Pierre Templar y répond sur son excellent blog survivaliste dans un article intitulé « Le jour où EDF sera aux abonnés absents », mais sachez d'ores et déjà que la quasi totalité de votre quotidien est dépendante du réseau électrique, à plus forte raison si vous ne vivez pas en milieu rural. Prendre conscience de cette dépendance et des risques qui y sont liés est un premier pas...

Le Veilleur




Commentaires 5

avatar de PH7
  • Par PH7 1 0
  • D'où la nécessité de pouvoir se fabriquer des générateurs autonomes ne fonctionnant ni avec un carburant ni dépendant d'autres sources. (Donc être indépendant des réseaux). Et apprendre à réduire nos besoins en énergie électrique, ce qui ferait faire un peu de sport à certains. Dans le temps, on avait un moteur pour alimenter une ligne de machines par courroies et transmission mécanique, aujourd'hui on a dix moteurs indépendants pour une machine ! Cherchez l'erreur et la cause de notre super-dépendance à l'énergie électrique.

avatar de Le-veilleur
  • Le-veilleur a répondu (Admin) 0 0
  • Autre débilité : Ceux qui te racontent qu'ils s’accommoderaient d'un vie « à l'ancienne » avec des bougies, mais qui ne sauraient comment ou avec quoi en fabriquer, ni même savoir faire du feu

avatar de PH7
  • Par PH7 0 0
  • A la fois d'accord avec toi et pas d'accord. Revenir à la bougie ou la lampe à huile serait idiot puisque nous connaissons et avons les technologies pour réaliser des générateurs autonomes. Mais rien n'empêche un léger retour en arrière en réduisant le nombre de récepteurs électriques pour les remplacer par des transmissions mécaniques.

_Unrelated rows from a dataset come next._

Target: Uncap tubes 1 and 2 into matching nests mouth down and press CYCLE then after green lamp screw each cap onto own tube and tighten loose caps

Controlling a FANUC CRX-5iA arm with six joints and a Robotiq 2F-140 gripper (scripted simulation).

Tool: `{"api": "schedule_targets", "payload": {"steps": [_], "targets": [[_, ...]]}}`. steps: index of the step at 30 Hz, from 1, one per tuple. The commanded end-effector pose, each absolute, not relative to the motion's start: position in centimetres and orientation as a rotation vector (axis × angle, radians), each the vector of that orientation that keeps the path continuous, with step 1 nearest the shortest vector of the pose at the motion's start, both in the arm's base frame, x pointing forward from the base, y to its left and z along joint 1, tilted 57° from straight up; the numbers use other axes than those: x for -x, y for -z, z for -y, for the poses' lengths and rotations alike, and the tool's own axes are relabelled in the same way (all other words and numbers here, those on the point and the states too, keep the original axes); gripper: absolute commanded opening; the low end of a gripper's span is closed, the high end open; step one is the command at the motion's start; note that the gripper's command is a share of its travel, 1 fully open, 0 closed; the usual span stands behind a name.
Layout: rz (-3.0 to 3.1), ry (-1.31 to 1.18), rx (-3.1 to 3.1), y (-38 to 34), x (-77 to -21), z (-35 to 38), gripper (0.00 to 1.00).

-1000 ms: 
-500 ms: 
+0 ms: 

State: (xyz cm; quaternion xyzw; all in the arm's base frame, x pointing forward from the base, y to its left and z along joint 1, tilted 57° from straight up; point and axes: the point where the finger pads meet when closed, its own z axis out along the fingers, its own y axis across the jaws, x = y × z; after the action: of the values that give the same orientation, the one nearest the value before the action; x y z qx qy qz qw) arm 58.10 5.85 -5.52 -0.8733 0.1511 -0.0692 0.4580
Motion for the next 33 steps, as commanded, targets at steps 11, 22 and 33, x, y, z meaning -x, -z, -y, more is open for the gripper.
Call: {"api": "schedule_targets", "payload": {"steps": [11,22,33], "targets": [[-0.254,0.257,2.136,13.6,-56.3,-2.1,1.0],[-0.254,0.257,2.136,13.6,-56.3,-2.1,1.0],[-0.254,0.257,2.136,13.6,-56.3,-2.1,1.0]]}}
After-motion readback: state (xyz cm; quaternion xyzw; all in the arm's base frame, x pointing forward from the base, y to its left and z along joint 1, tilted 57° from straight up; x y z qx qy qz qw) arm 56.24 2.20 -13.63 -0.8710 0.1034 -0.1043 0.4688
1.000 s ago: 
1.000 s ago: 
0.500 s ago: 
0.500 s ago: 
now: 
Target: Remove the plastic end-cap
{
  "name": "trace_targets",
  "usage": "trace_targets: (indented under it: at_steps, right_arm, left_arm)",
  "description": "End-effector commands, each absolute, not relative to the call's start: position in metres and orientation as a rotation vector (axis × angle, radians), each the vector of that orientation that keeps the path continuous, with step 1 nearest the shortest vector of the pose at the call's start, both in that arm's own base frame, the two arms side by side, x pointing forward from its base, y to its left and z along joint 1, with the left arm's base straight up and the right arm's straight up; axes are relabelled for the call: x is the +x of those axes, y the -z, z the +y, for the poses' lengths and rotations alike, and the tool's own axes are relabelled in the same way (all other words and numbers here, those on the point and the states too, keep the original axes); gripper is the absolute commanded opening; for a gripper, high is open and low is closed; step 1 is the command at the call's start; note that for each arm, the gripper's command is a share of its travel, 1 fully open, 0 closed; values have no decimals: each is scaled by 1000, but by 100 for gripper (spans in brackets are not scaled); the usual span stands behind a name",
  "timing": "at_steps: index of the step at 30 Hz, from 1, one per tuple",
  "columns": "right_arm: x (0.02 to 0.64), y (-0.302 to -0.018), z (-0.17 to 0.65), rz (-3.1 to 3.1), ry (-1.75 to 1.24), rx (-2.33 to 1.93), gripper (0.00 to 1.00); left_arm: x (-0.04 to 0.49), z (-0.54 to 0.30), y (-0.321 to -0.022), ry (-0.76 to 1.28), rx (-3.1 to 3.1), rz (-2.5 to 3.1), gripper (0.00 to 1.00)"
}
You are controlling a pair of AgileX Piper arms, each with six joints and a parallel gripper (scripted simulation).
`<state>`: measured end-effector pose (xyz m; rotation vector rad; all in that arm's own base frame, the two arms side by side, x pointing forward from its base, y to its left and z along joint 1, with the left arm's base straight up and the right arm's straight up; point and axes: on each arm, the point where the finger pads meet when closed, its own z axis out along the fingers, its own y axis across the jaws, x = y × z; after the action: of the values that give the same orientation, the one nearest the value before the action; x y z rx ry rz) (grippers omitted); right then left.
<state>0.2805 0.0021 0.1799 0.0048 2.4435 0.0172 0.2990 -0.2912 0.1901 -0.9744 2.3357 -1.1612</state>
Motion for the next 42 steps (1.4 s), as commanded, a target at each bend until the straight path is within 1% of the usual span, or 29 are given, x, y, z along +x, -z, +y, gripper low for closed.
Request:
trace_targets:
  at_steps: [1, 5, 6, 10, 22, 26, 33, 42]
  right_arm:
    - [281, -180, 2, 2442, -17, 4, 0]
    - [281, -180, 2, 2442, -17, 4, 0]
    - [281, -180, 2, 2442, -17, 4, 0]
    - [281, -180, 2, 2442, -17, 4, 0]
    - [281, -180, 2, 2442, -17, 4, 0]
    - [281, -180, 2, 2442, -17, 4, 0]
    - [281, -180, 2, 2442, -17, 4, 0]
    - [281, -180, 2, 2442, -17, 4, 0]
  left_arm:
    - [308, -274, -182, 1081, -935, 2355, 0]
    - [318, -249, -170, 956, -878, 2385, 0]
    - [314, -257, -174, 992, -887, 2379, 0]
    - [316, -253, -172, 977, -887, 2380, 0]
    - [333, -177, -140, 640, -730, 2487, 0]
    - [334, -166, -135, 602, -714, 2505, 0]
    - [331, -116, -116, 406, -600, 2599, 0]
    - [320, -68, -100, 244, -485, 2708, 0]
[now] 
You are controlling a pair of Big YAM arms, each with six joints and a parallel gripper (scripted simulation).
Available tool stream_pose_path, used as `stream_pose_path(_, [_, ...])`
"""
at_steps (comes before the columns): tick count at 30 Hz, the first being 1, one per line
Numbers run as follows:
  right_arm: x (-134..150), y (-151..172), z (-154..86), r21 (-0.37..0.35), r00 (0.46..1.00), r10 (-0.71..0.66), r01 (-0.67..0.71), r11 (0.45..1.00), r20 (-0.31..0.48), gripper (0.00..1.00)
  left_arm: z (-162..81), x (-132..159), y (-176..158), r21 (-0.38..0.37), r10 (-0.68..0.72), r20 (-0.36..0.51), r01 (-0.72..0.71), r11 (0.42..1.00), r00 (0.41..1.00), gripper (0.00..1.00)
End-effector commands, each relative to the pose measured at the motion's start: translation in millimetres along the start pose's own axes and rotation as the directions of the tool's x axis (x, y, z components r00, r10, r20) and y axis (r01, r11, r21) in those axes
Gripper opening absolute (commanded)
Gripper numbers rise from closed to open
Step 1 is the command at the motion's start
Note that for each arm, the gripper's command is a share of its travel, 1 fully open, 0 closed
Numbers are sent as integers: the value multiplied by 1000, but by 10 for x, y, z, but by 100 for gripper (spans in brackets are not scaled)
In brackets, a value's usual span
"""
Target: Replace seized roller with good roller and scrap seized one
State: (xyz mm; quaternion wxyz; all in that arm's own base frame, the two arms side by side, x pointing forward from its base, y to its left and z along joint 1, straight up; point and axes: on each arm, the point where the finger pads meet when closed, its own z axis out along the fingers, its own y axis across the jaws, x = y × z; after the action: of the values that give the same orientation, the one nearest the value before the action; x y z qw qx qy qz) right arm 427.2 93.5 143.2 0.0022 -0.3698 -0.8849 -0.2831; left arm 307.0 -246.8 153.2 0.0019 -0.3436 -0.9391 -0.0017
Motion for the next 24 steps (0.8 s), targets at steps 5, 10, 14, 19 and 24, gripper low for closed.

Mais cela implique le retour à une grande qualité des matériaux et la possibilité de réparer. Inutile de passer d'un extrême à l'autre.

avatar de Le-veilleur
  • Le-veilleur a répondu (Admin) 0 0
  • Tu oublies qu'en cas de blackout, il faudra faire avec ce que tu trouves, plus aucune machine ne fabriquera quoique ce soit. Connaitre les technologies est une chose, avoir les outils pour le mettre en pratique est autre chose. Certains n'hésiteront pas à tuer pour récupérer un panneau solaire, une batterie ou une bouteille de gaz... Posséder certaines choses feront des envieux, pour survivre il faudra savoir rester discret, ou faire partie d'une communauté (armée).

avatar de PH7
  • Par PH7 0 0
  • Pourquoi crois-tu que je sois entraîné à reproduire des technologies anciennes, que j'ai appris à fabriquer du charbon mais aussi des fours ou des appareils de cuissons, mais aussi des armes de jets ou appris à reconnaître les bonnes herbes que ce soit pour se soigner, se vêtir ou simplement manger ? J'ai reçu une très bonne formation à ce niveau là ! Mais je ne rejette pas en bloc les technologies modernes et je peux aussi fabriquer des générateurs autonomes. Mais là où tu as raison, c'est que tu ne peux pas rester seul dans ces cas là et seule une communauté peut assurer la sécurité de chacun. Ton raisonnement concernant les machines qui ne fabriqueront plus rien du tout n'est valable que pour les machines qui ne travaillent qu'avec l'énergie électrique, après tout, les hommes ont progressés pendant des siècles sans avoir recours au pétrole ou à l'électricité.